The number of objects in the batch.

Return type

int

num_references() int

Get current number of references in the batch.

Returns

The number of references in the batch.

Return type

int

pop_object(index: int = - 1) dict

Remove and return the object at index (default last).

Parameters

index (int, optional) – The index of the object to pop, by default -1 (last item).

Returns

The popped object.

Return type

dict

Raises

IndexError – If batch is empty or index is out of range.

pop_reference(index: int = - 1) dict

Remove and return the reference at index (default last).

Parameters

index (int, optional) – The index of the reference to pop, by default -1 (last item).

Returns

The popped reference.

Return type

dict

Raises

IndexError – If batch is empty or index is out of range.

property recommended_num_objects: Optional[int]

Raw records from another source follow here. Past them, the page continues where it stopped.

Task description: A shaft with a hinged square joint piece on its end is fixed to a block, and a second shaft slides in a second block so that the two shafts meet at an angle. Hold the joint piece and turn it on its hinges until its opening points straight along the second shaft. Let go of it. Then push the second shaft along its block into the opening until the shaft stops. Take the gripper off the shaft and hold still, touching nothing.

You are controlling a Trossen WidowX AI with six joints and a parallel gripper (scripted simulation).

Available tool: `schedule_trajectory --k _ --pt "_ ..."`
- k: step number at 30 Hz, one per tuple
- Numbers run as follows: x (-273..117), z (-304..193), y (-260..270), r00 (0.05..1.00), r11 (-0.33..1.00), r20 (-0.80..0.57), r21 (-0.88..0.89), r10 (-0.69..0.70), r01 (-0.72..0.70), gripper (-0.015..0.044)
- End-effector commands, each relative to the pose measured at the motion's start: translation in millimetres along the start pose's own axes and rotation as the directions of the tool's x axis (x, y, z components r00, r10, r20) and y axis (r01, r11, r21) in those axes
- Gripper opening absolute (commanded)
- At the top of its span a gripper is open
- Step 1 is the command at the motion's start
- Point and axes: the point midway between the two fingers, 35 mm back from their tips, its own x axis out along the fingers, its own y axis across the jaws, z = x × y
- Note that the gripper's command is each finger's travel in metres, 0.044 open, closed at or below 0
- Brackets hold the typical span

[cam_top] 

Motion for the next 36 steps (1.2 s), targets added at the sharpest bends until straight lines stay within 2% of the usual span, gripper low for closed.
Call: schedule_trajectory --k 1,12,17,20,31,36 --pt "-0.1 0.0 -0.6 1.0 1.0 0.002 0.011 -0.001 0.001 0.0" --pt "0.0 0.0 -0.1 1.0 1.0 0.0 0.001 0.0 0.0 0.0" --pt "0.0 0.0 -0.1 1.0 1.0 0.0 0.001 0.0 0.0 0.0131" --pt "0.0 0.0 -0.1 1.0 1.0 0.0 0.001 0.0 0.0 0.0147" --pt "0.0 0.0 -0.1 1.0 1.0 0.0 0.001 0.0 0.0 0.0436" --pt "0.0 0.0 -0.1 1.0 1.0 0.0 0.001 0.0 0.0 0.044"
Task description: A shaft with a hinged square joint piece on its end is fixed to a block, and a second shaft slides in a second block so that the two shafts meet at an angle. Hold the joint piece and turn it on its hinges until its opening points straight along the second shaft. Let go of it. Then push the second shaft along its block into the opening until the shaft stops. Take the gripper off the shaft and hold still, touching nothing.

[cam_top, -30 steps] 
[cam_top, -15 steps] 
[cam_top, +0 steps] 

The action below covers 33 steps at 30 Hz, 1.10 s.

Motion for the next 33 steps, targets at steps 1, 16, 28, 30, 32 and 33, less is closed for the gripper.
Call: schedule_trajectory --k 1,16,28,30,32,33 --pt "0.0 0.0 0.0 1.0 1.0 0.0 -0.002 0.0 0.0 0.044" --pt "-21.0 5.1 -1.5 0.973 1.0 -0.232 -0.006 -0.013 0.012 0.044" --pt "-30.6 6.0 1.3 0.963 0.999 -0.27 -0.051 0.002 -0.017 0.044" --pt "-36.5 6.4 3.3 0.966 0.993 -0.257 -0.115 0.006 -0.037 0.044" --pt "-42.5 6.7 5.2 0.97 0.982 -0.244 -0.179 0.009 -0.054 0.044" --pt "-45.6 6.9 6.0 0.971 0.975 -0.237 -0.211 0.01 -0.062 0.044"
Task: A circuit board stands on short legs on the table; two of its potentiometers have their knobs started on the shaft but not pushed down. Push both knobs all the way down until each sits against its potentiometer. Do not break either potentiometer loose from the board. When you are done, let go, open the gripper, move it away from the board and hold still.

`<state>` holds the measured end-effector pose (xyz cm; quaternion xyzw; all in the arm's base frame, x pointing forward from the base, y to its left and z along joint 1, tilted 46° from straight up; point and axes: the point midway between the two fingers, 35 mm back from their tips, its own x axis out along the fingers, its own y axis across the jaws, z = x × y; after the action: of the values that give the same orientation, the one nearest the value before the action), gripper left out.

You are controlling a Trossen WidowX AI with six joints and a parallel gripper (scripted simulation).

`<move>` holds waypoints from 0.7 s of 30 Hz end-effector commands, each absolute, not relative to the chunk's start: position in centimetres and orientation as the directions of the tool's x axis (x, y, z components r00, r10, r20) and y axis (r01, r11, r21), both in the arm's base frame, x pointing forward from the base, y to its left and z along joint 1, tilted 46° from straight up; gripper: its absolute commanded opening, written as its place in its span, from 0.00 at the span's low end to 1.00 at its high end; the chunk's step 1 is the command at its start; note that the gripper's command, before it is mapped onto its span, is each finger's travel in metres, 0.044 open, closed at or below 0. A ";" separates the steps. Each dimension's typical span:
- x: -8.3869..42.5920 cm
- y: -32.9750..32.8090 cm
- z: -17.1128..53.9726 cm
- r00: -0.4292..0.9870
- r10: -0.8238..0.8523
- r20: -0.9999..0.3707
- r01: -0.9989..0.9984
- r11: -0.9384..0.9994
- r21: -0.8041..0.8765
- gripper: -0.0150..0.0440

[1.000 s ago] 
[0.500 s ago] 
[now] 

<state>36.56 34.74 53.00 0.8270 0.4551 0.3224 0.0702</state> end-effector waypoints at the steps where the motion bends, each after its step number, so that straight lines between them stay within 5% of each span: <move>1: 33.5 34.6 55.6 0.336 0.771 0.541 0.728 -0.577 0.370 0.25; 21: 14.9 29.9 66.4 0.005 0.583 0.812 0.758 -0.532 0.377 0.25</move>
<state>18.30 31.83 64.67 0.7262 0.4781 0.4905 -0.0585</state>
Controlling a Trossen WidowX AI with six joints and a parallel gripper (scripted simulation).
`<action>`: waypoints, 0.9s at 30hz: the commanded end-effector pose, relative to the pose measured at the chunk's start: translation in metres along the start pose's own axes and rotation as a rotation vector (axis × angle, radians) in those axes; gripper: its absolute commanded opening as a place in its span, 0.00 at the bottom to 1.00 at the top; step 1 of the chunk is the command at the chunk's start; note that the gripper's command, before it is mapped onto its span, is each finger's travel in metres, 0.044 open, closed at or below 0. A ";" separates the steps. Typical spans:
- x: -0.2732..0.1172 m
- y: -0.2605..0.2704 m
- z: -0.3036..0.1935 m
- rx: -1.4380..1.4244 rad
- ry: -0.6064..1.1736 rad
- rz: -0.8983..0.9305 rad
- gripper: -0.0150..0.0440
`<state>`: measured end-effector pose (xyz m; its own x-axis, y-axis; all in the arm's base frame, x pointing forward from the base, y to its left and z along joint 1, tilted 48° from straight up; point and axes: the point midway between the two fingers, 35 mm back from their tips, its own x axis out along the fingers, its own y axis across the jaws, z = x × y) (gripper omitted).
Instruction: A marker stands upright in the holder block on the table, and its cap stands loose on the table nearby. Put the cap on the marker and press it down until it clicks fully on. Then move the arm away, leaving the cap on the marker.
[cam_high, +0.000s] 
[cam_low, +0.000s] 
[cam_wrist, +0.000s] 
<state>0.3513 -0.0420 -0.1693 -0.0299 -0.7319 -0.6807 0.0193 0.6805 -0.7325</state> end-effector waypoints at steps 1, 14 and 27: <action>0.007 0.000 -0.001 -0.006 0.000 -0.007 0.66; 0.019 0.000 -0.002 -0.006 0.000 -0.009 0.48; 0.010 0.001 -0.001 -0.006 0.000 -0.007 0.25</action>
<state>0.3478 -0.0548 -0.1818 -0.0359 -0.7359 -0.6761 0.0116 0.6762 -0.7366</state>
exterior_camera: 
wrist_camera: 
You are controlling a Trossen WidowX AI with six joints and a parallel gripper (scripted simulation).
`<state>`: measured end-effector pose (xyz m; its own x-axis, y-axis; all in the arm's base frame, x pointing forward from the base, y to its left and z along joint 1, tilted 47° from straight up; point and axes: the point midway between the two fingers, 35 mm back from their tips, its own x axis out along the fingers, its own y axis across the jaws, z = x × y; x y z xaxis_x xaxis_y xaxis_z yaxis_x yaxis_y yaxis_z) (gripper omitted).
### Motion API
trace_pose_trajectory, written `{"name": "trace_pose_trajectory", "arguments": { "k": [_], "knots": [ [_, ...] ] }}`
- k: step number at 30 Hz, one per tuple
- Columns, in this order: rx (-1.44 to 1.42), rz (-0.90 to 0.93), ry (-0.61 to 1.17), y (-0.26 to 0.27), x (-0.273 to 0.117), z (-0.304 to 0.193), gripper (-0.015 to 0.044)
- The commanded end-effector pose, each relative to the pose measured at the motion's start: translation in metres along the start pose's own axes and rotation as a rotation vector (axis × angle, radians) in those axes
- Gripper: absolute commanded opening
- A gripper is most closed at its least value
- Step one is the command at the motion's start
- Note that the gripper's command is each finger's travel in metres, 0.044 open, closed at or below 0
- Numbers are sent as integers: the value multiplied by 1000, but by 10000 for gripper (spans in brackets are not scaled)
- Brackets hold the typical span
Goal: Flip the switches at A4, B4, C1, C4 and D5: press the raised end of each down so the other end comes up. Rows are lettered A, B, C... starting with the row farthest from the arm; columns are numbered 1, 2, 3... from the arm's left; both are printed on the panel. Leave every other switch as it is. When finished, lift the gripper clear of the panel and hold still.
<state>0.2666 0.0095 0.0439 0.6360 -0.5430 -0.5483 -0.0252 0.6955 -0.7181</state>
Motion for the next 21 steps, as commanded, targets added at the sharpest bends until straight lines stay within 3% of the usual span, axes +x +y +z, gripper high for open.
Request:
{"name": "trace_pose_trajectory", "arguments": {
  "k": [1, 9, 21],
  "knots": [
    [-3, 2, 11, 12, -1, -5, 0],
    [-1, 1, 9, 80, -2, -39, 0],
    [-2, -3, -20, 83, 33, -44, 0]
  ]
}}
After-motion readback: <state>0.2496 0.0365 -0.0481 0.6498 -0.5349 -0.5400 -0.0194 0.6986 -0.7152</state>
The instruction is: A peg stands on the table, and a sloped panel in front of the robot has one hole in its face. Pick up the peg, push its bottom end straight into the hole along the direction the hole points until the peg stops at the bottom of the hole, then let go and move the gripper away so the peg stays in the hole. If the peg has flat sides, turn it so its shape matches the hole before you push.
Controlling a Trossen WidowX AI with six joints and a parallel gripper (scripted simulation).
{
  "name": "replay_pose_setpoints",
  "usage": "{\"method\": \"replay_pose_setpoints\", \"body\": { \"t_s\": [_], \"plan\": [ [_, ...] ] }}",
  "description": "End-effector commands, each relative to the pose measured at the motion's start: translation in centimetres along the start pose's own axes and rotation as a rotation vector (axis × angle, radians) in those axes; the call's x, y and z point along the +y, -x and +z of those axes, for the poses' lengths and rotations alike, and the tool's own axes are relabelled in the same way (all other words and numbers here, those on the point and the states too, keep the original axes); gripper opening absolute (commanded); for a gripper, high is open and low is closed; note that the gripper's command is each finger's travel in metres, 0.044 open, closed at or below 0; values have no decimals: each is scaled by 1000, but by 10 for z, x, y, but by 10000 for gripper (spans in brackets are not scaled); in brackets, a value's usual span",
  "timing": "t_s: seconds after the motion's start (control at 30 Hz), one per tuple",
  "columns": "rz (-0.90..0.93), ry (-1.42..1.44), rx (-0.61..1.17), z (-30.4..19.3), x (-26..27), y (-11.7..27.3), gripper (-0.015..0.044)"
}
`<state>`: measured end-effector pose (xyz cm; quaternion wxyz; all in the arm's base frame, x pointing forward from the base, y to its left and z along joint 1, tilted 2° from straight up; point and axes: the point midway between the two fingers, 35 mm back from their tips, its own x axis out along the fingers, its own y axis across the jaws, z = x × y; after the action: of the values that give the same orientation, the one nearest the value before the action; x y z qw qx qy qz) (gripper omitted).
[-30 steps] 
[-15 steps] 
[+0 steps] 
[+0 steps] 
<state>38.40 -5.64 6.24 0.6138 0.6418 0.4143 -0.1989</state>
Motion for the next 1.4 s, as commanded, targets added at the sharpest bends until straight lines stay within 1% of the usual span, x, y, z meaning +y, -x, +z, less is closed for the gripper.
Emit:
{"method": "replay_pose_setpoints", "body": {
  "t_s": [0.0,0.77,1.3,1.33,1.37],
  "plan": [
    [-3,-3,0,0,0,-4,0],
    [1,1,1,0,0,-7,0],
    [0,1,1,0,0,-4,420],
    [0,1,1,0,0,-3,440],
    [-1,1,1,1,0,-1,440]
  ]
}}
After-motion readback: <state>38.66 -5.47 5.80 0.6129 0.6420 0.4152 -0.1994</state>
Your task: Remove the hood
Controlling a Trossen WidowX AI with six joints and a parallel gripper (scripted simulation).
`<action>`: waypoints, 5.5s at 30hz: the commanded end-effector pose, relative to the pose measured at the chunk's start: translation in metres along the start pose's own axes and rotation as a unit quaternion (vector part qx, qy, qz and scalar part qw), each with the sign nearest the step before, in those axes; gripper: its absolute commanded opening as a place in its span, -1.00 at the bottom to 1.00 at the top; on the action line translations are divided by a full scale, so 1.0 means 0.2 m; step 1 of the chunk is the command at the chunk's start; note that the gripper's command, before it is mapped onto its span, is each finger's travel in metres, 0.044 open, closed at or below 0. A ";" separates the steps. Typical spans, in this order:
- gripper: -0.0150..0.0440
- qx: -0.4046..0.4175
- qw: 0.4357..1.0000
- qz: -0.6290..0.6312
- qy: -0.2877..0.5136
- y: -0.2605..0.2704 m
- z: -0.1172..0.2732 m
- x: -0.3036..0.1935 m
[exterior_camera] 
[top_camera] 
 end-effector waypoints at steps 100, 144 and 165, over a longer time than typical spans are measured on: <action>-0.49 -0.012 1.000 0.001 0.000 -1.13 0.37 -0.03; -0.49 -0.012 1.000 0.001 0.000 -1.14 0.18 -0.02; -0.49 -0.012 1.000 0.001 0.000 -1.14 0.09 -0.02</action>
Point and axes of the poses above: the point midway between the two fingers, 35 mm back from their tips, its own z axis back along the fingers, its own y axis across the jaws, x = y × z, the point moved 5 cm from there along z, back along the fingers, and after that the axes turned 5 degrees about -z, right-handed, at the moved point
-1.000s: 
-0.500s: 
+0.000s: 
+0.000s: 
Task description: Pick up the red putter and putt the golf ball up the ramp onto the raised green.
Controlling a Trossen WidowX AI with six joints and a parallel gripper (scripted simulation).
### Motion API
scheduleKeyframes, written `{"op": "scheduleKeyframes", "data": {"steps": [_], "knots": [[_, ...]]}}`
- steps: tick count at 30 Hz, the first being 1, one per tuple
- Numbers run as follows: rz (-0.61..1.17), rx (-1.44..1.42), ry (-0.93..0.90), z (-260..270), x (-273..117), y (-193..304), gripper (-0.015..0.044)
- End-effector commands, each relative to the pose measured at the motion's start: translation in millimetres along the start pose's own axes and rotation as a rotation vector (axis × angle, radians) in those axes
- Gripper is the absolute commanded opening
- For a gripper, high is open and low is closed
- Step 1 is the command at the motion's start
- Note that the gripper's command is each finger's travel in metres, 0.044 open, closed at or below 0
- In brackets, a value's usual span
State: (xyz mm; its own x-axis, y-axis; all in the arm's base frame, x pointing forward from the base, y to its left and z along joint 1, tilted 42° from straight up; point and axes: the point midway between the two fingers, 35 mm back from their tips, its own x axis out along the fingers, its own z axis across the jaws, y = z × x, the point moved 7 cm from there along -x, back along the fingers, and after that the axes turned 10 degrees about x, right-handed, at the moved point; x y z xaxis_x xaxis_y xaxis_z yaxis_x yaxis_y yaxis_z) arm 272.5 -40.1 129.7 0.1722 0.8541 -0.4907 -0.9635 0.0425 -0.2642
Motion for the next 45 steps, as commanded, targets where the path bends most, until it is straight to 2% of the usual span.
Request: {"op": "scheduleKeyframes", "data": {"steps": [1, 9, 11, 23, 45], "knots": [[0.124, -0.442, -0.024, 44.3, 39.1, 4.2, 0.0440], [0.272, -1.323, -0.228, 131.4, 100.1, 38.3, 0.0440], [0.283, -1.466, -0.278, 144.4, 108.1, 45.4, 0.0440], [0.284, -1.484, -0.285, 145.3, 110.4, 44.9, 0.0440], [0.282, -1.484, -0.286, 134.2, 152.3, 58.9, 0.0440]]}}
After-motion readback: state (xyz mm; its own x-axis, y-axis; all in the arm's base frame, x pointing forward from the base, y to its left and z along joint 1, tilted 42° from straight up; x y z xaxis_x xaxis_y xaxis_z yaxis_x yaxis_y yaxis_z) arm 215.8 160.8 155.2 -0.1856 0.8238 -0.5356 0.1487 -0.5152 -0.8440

The recommended number of objects per batch. If None then it could not be computed.

Returns

The recommended number of objects per batch. If None then it could not be computed.

Return type

Optional[int]

property recommended_num_references: Optional[int]

The recommended number of references per batch. If None then it could not be computed.

Returns

The recommended number of references per batch. If None then it could not be computed.

Return type

Optional[int]

property shape: Tuple[int, int]

Get current number of objects and references in the batch.

Returns

The number of objects and references, respectively, in the batch as a tuple, i.e. returns (number of objects, number of references).

Return type

Tuple[int, int]

property timeout_retries: int

Setter and Getter for timeout_retries.

valueint

Setter ONLY: The new value for timeout_retries.

Returns

Getter ONLY: The timeout_retries value.

Return type

int

Raises
  • TypeError – Setter ONLY: If the new value is not of type int.

  • ValueError – Setter ONLY: If the new value has a non positive value.